The proposed changes include doing away with the requirement of at least 50 per cent of pre-issue capital being held by qualified institutional investors. It has been proposed that 25 per cent of pre-issue capital for at least two years should be with qualified institutional investors, a family trust with networth of at least Rs 500 crore, well-regulated foreign investors and a new class of 'accredited investors'. The AIs can be an individual with a total gross income of Rs 50 lakh per annum and minimum liquid networth of Rs 5 crore, or any body corporate with a net worth of Rs 25 crore, and they can hold up to 10 per cent stake before listing. Sebi has also agreed to consider further relaxations going further.
It has also agreed to do away with a cap of 25 per cent holding for any person, individually or collectively with persons acting in covert, in the company's post-issue capital. The cap is being removed to ensure that investors are able to invest more than 25 per cent in a start-up, thus providing the much-needed boost to such companies. Sebi has also proposed to reduce the minimum application size for share offers to Rs 2 lakh, from Rs 10 lakh earlier, to attract more investors to the new platform.

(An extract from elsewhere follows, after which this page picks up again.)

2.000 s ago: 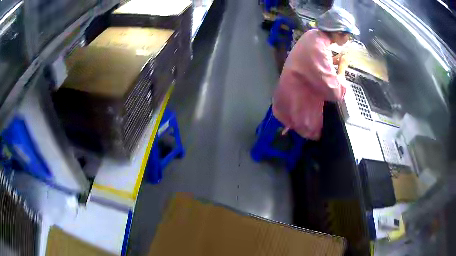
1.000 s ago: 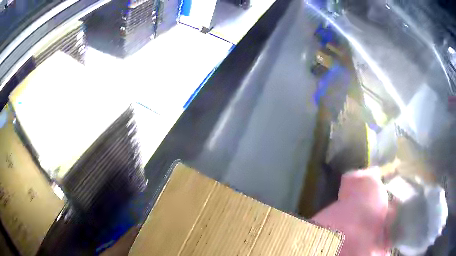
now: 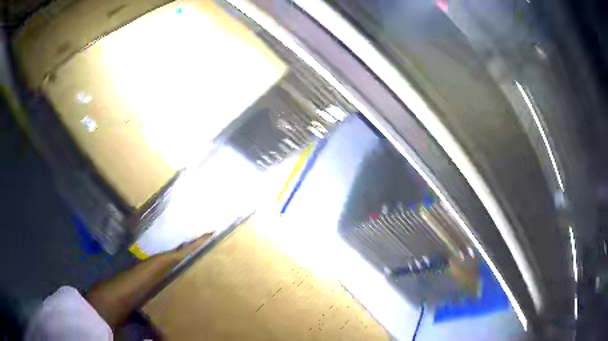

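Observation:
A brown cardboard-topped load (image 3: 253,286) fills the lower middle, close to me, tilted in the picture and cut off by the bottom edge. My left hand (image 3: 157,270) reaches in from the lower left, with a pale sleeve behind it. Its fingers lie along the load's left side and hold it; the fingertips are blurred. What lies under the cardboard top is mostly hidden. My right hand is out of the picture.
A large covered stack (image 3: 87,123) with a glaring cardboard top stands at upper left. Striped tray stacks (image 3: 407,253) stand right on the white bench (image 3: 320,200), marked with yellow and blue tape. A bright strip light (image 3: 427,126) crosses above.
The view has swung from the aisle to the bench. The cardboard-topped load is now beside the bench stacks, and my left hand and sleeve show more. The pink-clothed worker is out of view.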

Another key provision that could be dropped involves 75 per cent of the net offer to be allocated to institutional investors and the remaining 25 per cent to non-institutional investors. It has been now recommended that there should be no minimum reservation for any specific category of investors. The requirement to limit allocation to a single institutional investor at 10 per cent is also being dropped. Sebi is also planning to reduce the minimum number of allottees to 50, from 200 under the current regulations.
However, Sebi plans to retain the existing provisions for lock-in to lend confidence to the entities investing in such a company. The regulations require minimum six-month lock-in of the entire pre-issue capital of the shareholders, though there are exemptions for shares arising out of ESOPs and shares held by venture capital funds and certain other investor classes. The minimum trading lot will be reduced from Rs 10 lakh to Rs 2 lakh to increase liquidity and make the platform more attractive.
Sebi has also proposed to reduce the time period from three years to one year for the company listed on the start-up platform to the main board of the stock exchange, subject to compliance with the exchange requirements. Another key proposal is fixing the minimum offer size at Rs 10 crore. There have also been demands for investors being allowed to have special rights including on convertible instruments and governance, such as board representation and auditor appointments.
These demands, along with the issue of differential voting rights, are being examined by a sub-group within Sebi's Primary Market Advisory Committee and the regulator would take a call at an appropriate time, officials said.